Perhaps a cell is a convenient place for a man to be?


This gives us four logical possibilities:

  1. Jaqen is Varys's guest. He's there by mutual agreement. A cell with a friendly jailer connected to a network of tunnels would be a convenient base for a assassin, and there's no better alibi than already being jailed. Even if Jaqen isn't there by Varys's invitation, you'd expect a master spy and master assassin in the same city to become aware of each other and, so long as their interests weren't opposed, it'd be rational for them to make some mutually beneficial arrangement where they can keep an eye on each other, don't tread on each others' toes, share information when relevant, etc. Part of the reason I like this idea is, it gives a neat reason for why Jaqen's fearsome and aggressive cell mates are so frightened of him: they see him regularly escape, then he comes back. But it doesn't help us understand what his game is, or why he goes/is sent North with the Watch when he was.
  2. Jaqen is Varys's prisoner. Varys keeps him there. There aren't many people who could intercept and trick a faceless man into being captured, but Varys is probably one of the few who could. This more easily fits with the fact he was released around the time of Ned and Robert's deaths. From what Arya overhears, Varys and the Magister don't want war until later - "What use is war now?", "We're not ready", etc. Maybe some exiled Targaryan loyalist or conspirator sent him to kill the king, but Varys judged this wasn't the right time for the king to die? Or maybe Varys wanted to make it impossible for Jaqen to be sent after Dany (something Baelish would happily arrange - think how big a 5% commission on hiring a faceless man might be...), then released him as soon as this risk was passed?
  3. Jaqen is just some prisoner, and Varys doesn't know what he really is. This seems the least likely, since it involves Varys being uninformed and insufficiently curious about this highly untypical prisoner, Jaqen somehow getting caught by the oafish city guards, and Jaqen failing to find a way to escape despite Varys not realising how dangerous he is.
  4. Jaqen is using the cells as a base, and Varys doesn't know. There's one clue (below) in the books that Jaqen might have a very complex mission which involves a lot of information-gathering and which doesn't obviously fit any of the known agendas of any main character. But it seems unlikely that Varys wouldn't notice a prisoner escaping and returning - Jaqen would require even greater ninja skills than those already shown.

The "because Varys" explanations seem the simplest and the neatest fit with other events.

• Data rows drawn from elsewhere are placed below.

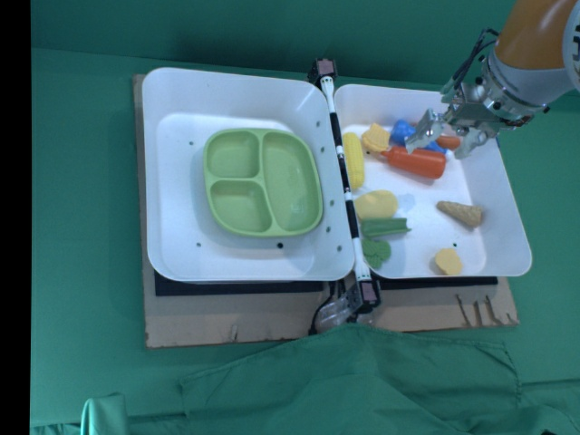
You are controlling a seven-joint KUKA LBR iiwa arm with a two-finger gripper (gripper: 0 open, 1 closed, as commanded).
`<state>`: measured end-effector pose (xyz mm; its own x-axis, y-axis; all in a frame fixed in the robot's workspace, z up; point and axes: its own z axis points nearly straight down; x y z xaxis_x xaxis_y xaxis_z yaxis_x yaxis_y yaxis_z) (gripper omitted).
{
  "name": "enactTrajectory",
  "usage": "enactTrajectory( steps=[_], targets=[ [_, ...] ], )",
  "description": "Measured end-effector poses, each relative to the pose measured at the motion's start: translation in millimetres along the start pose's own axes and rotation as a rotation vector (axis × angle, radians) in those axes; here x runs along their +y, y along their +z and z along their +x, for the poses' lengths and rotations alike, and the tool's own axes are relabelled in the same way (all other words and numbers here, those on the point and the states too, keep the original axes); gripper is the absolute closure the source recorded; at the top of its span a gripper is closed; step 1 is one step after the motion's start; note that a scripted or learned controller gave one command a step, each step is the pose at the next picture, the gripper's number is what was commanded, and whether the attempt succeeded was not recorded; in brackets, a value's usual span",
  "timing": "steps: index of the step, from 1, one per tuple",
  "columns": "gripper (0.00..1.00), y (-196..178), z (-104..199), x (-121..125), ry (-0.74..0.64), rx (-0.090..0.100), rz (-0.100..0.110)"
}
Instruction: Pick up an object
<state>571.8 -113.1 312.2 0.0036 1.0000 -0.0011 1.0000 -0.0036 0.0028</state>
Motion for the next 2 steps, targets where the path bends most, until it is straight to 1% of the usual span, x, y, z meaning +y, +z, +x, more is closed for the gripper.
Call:
enactTrajectory(
  steps=[1, 2],
  targets=[
    [0.0, 0, 0, 0, 0.0, 0.0, 0.0],
    [0.0, 34, 45, -83, -0.002, 0.003, 0.008]
  ],
)
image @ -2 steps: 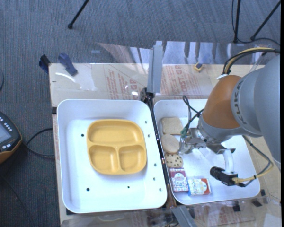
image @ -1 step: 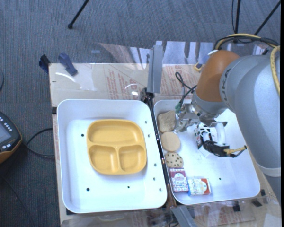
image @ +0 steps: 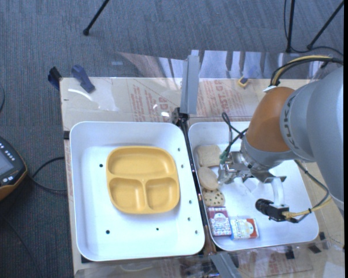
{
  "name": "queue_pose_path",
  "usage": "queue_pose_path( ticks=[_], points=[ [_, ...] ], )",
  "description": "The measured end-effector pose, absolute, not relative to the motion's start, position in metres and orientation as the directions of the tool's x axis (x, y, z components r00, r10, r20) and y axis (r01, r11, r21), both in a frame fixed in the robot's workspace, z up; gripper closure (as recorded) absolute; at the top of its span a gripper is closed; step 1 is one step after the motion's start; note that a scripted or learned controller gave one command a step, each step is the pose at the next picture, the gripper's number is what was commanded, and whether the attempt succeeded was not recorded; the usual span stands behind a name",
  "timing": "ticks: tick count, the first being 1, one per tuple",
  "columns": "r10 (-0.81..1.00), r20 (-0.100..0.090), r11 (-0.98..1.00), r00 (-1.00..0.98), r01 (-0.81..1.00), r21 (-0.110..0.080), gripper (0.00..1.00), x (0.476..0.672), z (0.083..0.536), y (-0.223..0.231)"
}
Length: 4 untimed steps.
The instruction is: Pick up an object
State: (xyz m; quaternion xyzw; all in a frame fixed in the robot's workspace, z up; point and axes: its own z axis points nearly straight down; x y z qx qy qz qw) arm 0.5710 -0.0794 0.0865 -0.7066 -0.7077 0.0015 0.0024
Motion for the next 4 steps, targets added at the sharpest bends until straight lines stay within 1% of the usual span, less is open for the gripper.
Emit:
queue_pose_path(
  ticks=[1,2,3,4],
  points=[
    [1.0,0.0,0.004,-0.004,1.0,-0.001,1.0,0.641,0.087,-0.088],
    [1.0,-0.001,0.008,-0.008,1.0,-0.003,1.0,0.641,0.097,-0.087],
    [1.0,0.0,0.01,-0.01,1.0,-0.004,0.0,0.641,0.097,-0.086],
    [1.0,0.001,0.001,-0.001,1.0,-0.005,0.0,0.597,0.087,-0.081]
  ],
)
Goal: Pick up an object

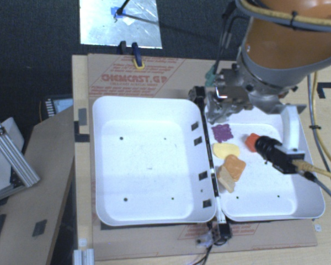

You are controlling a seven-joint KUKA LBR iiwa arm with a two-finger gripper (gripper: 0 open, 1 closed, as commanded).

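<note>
**A:** From the left: the left bin (143,164), then the right bin (265,200). Every candidate sits in the right one, bunched around the yellow piece (226,149) close to its left wall.

**B:** What's around that yellow one?

**A:** The purple piece (222,131) is just behind it. The orange-and-tan chunk (232,171) is just in front, touching it or nearly, I can't tell which. The red-orange piece (252,141) lies off to its right, apart from it.

**B:** How would they handle?

**A:** They're all small and toy-like. I'd judge them light and not fragile, maybe foam or soft plastic, so a gentle squeeze should do. The yellow piece lies flat and low, so it offers little side to pinch; I'd take it across its narrow width. The chunk in front of it stands taller and offers better side faces, though the wall crowds it on the left.

**B:** And the tool?

**A:** The tool (218,108) hangs behind the yellow piece, above the purple one's far edge. The wrist hides its business end, so I cannot tell whether it is spread or pressed together. I see nothing held in it, and no contact with any piece that I can make out.
</note>
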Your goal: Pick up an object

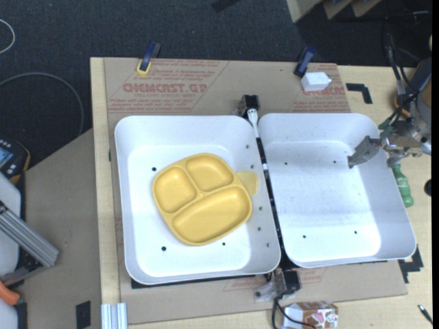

In the TV show, there are really no clues at all about why Jaqen was in Westeros or what his long term plan is (if he has one). It's not even clear if he's the same "man wearing Tom Wlaschiha's face" as the one Ayra meets in Season 5 (I suspect not). In the books, there's one pretty big clue, but it still leaves lots of mystery (this contains likely season 7 spoilers if you've not read AFFC):

A man exactly matching the description of the face Jaqen donned after leaving Ayra turns up in The Citadel in Old Town, tricks a foolish novice called Pate to give him a key giving him access to all areas, then kills the novice. Later, Sam meets a man who has assumed the novice's identity, who seems to have Pate's face but also seems much smarter than Pate was, who takes an active interest in Sam. It's widely assumed that this is Jaqen on some unknown mission.